* **Description of the task**
Going through the material below, please gather all lines with the word "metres" in them.

▼▼▼

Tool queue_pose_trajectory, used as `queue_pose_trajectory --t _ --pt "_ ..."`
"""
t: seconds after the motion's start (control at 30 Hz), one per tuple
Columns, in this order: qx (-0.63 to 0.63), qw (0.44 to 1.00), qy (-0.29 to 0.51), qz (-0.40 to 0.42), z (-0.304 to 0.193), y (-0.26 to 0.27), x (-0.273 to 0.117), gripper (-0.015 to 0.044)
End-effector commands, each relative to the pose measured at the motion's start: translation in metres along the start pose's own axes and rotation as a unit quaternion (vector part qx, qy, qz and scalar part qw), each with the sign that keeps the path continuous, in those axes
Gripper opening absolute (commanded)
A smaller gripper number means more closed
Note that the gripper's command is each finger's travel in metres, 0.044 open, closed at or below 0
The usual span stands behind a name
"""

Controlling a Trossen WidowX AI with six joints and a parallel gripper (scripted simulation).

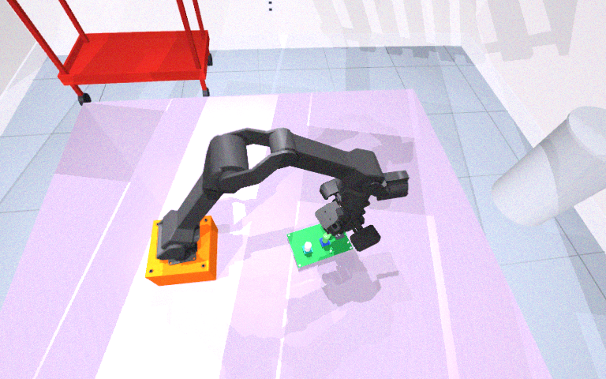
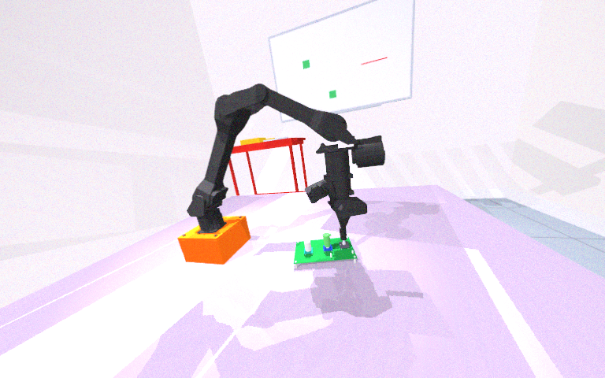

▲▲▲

* **Answer space**
End-effector commands, each relative to the pose measured at the motion's start: translation in metres along the start pose's own axes and rotation as a unit quaternion (vector part qx, qy, qz and scalar part qw), each with the sign that keeps the path continuous, in those axes
Note that the gripper's command is each finger's travel in metres, 0.044 open, closed at or below 0

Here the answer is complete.